By the time I found myself catching up with the lady and child, I was sufficiently confident to try something else. Would Google be able to handle placing a call for me, so I could tell the person I was meeting at my destination when to expect me?
This was where the experience started to break down again. I realised I felt self-conscious issuing commands to my phone. At a distance, other pedestrians probably couldn’t even see I was wearing headphones, and would imagine I was talking to thin air. The ‘always listening’ Moto X may be capable of touchless control, but societal norms mean that most people still expect to see you interacting with an artefact. Talking aloud to yourself is still more likely to suggest ‘madman’ than ‘futurist’.
My furtive whisper, therefore, was not recognised, so had to be repeated several times – another sure sign of the unsound mind. I then asked it to place my call and was advised there were several numbers stored for that particular contact. One of them, I knew, was their overseas mobile – which I definitely didn’t want to call and incur international roaming rates. Google could tell me how it had labelled these numbers, and ask me to say which one I wanted to call, but the labels themselves didn’t mean much – ‘mobile, mobile, mobile and home’ were the options. I had to pause and take out the phone again to check which of the three mobile numbers I actually wanted.
The call was eventually made and I carried on walking, only to find the audio directions – which had played over my podcast – were no longer offered while I was talking to my contact. Instead, the phone vibrated and I had to take it out of my pocket again to follow the map visually while I carried on my conversation. The audio didn’t come back, even after I ended the call.
While the technical architecture may be in place to navigate the world handsfree by following Google Map’s reassuring prompts, the user experience still stumbles in 2014. I’d like to see future efforts focused on solving several issues:
- Re-imagine the voice interactions as a true conversation, not as a series of replacements for on-screen actions. Crucially, accept that even with with Google’s relatively impressive language accuracy, almost every voice interaction is going to incur some sort of error and the quality of the experience will be determined by how well these errors are handled. Users should never reach a dead end from which they cannot extricate themselves without taking out their phone.

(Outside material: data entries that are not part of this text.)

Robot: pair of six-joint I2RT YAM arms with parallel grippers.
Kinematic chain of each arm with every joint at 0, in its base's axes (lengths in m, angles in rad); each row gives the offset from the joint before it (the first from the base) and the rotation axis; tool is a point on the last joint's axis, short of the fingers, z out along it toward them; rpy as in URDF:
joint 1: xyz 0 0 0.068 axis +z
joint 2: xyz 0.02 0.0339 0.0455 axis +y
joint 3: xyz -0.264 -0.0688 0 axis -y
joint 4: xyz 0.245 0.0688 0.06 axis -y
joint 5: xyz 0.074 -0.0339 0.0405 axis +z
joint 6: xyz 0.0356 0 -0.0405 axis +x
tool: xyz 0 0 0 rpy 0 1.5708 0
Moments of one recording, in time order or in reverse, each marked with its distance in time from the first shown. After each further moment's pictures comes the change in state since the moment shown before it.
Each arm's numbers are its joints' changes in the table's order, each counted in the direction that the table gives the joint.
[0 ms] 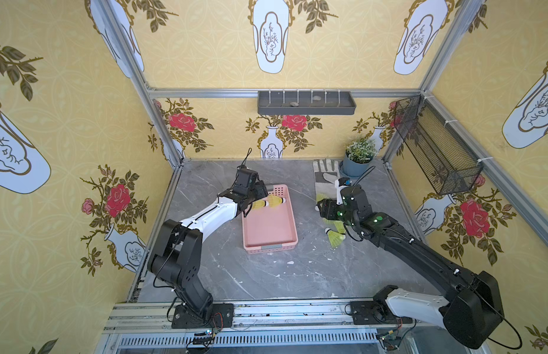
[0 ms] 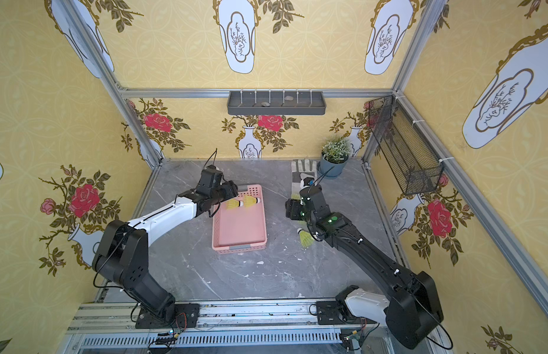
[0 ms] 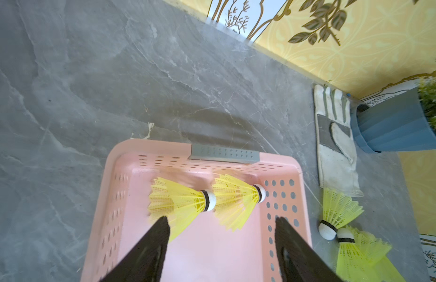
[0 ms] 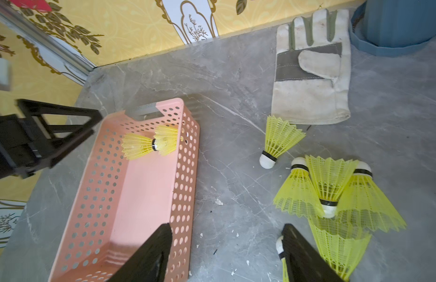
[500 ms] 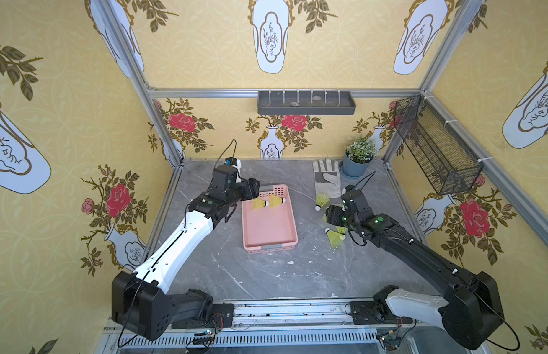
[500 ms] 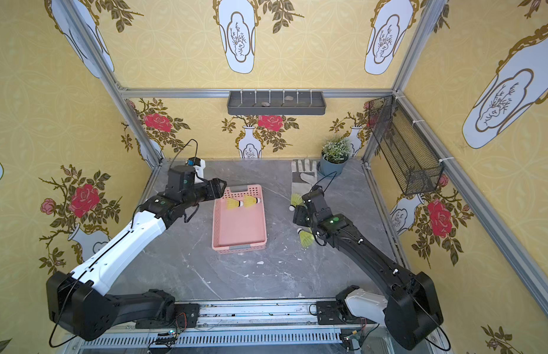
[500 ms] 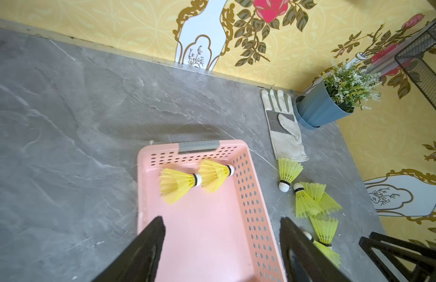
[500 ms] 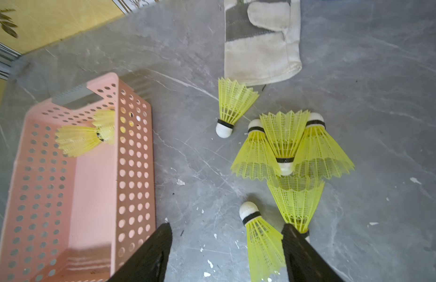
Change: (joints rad) left arm 0.053 -0.383 -0.017 -0.236 -0.137 0.199; right arm -0.029 0.001 -0.045 -0.145 -0.049 0.090
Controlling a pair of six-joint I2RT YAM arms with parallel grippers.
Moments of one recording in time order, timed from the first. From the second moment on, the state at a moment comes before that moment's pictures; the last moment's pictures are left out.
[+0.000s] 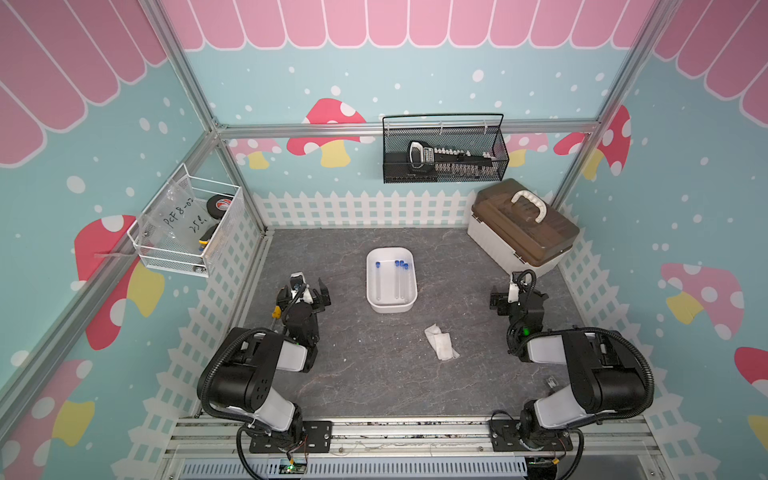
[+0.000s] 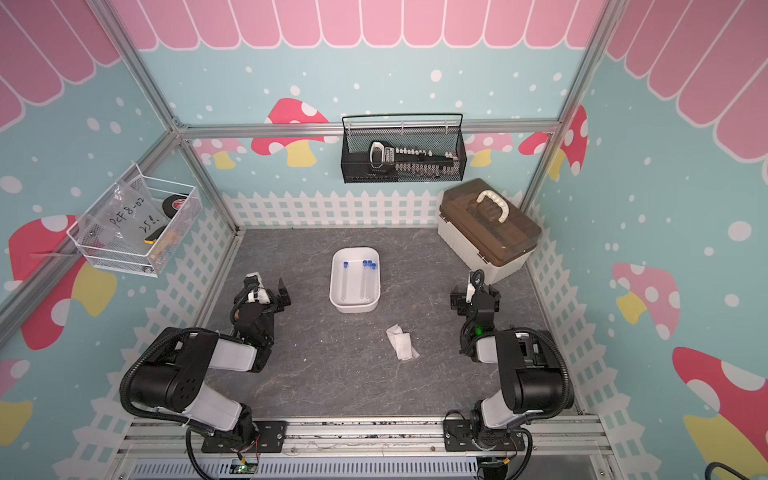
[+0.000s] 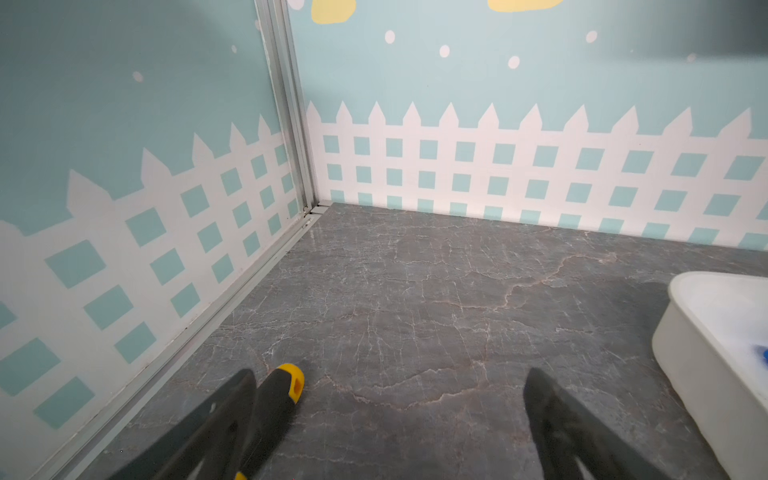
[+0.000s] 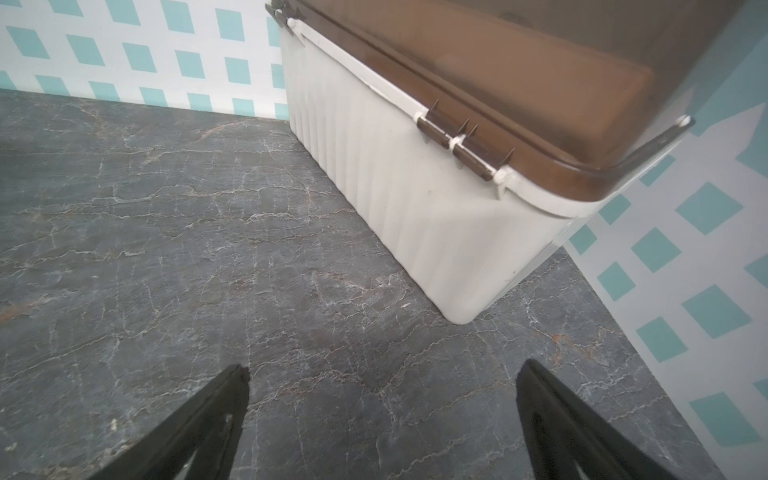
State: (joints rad) left arm -0.12 1.56 0.33 1.12 -0.39 -0.04; right arm 0.01 1.53 0.36 0.86 0.16 -0.11
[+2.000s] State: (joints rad) left arm -0.04 1.55 0.39 0.88 -0.24 -0.09; right arm 0.01 1.53 0.36 0.83 0.13 -0.11
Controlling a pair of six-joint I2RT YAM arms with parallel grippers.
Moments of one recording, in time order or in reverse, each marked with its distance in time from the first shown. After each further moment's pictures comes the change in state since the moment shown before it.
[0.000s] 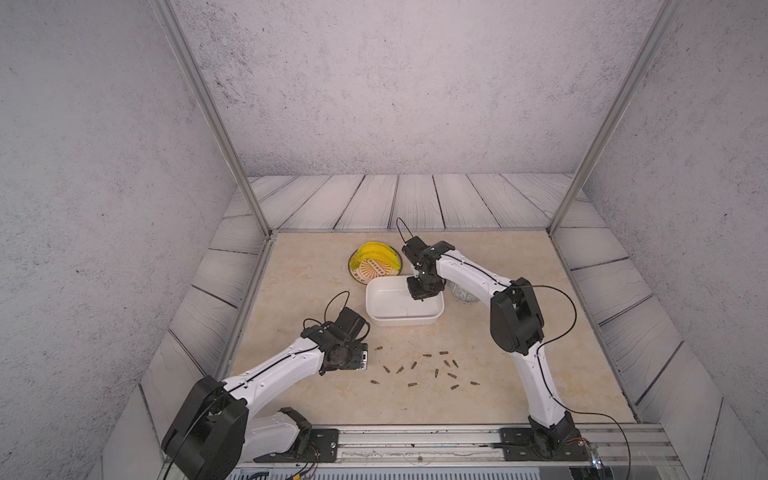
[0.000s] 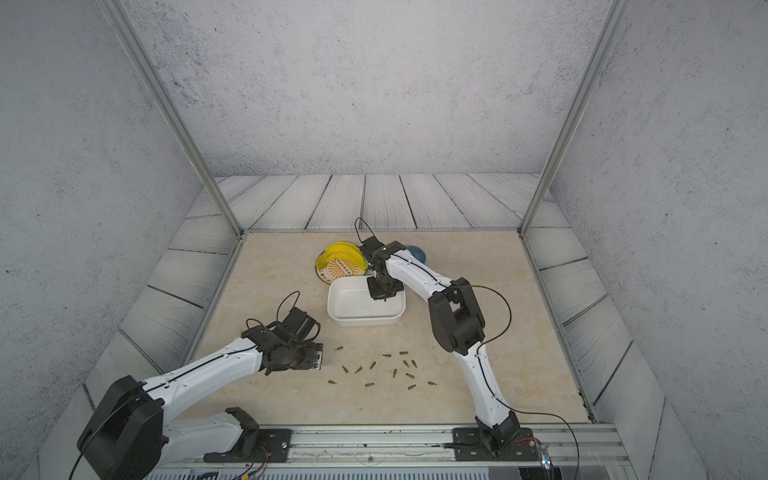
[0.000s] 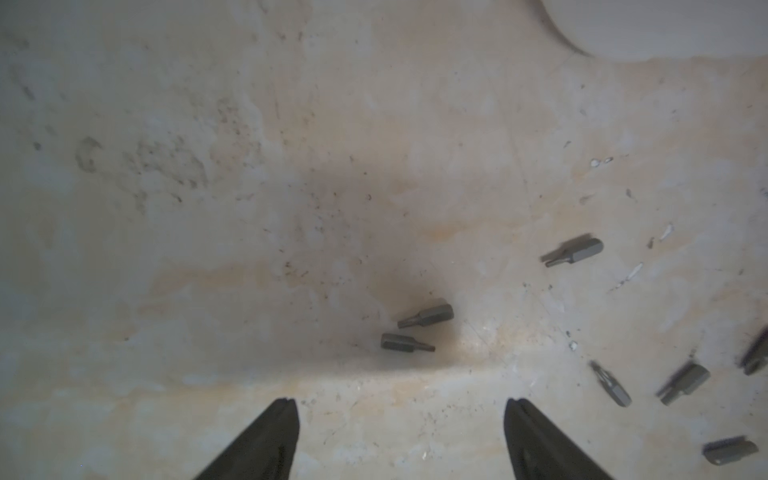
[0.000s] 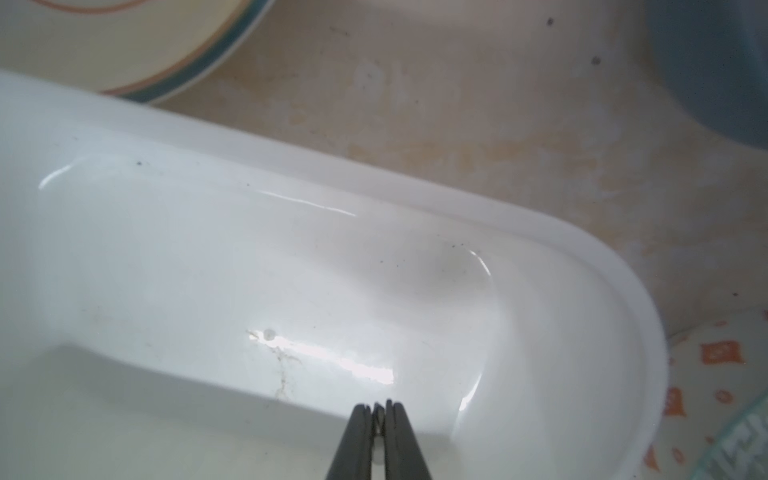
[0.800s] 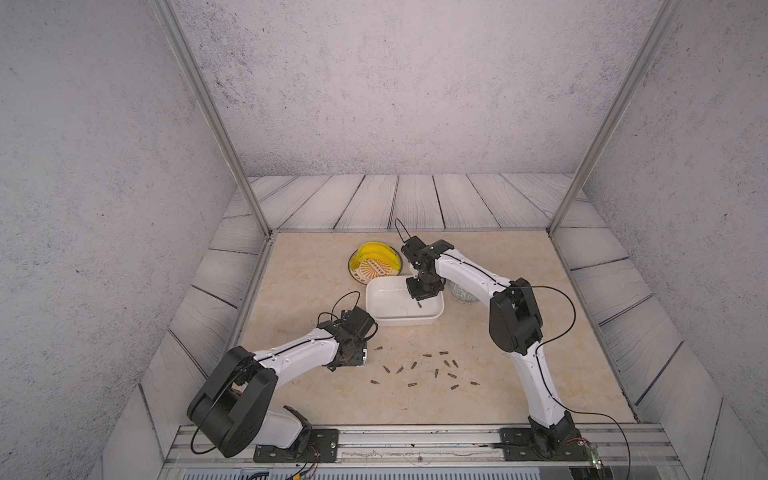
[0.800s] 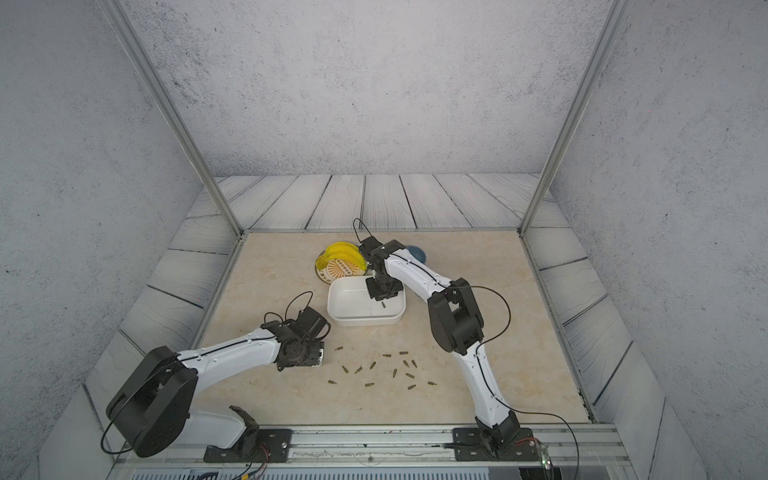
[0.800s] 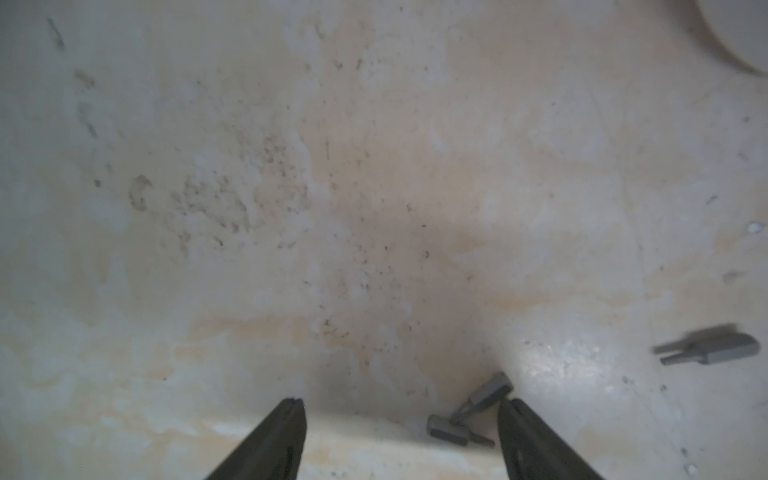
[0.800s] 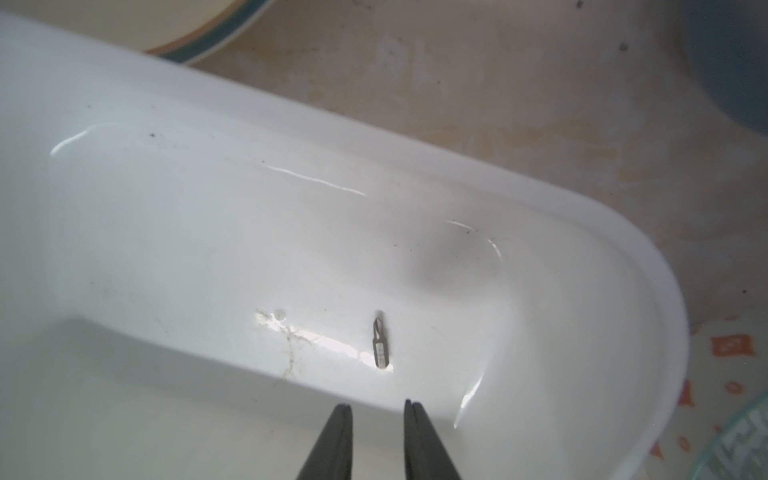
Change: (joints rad) left arm -0.013 0.155 0.027 0.065 -0.161 -0.032; right arm 0.000 0.003 0.032 -0.042 -0.007 -0.020
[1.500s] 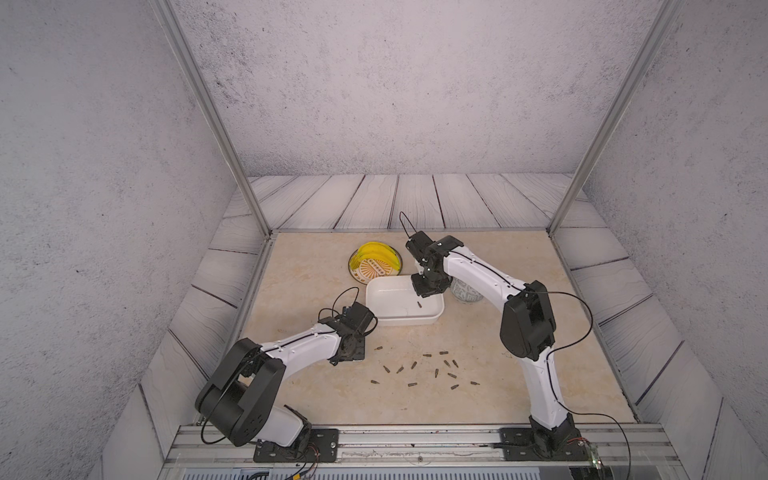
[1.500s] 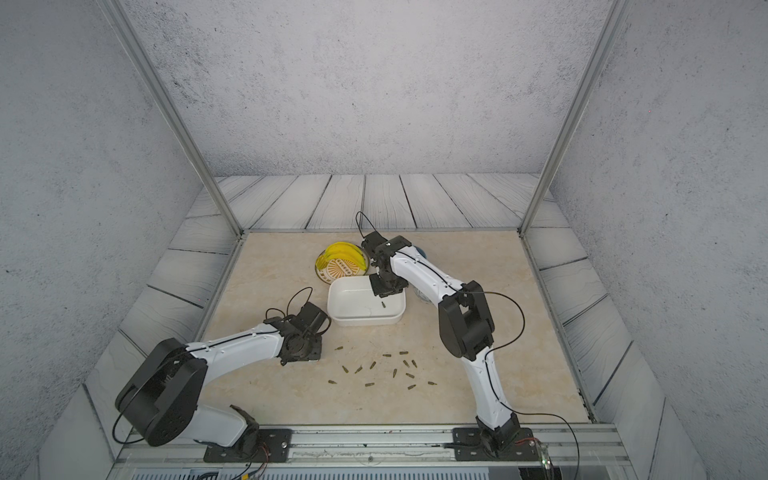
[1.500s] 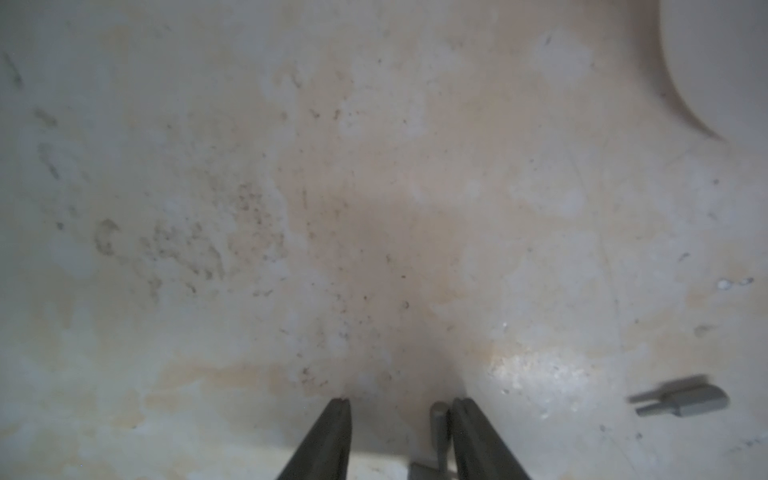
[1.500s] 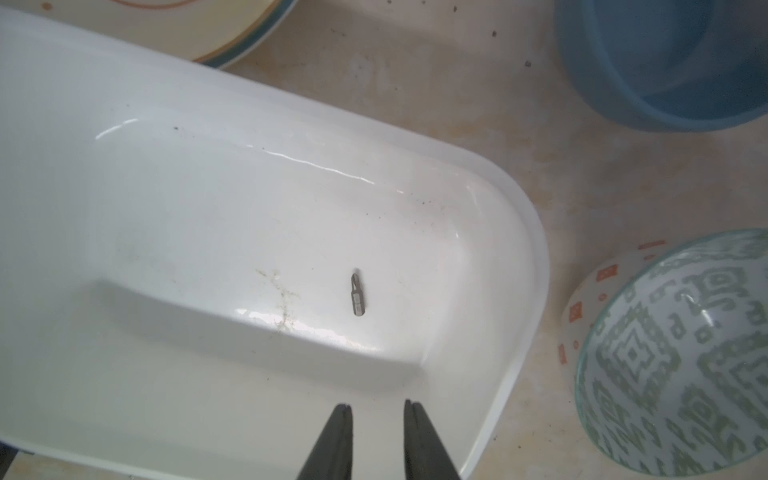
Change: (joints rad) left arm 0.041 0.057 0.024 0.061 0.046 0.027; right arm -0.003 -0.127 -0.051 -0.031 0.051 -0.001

- Empower users to respect local etiquette by customising voice commands. ‘Okay Google Now’ may be self-explanatory in Silicon Valley, but in almost everywhere else in the world, I’m sure users would prefer to be able to choose their own trigger phrase which made them sound like less of a fool. In Norwich, where I found myself for this experiment, perhaps I’d have been better off with ‘Ahaa!’?
- Combine buttons and other sensors with the voice commands to provide a greater range of interaction modes. For instance, tapping the phone screen in my pocket, something I could do without looking, might tell it I’d had enough of walking and now wanted to hop on public transport, or pressing the button on the headphone cable could give me an audio history of the nearest landmark.
Voice, the wider audible dimension and other non-visual interactions like haptics are going to be an essential skill for digital experience designers. We’ve known this for some time and made it a theme of MEX events and publishing for several years. It feels early, still, but there’s an opportunity here for the forward thinking to start equipping themselves with skills which will be in high demand in the years to come.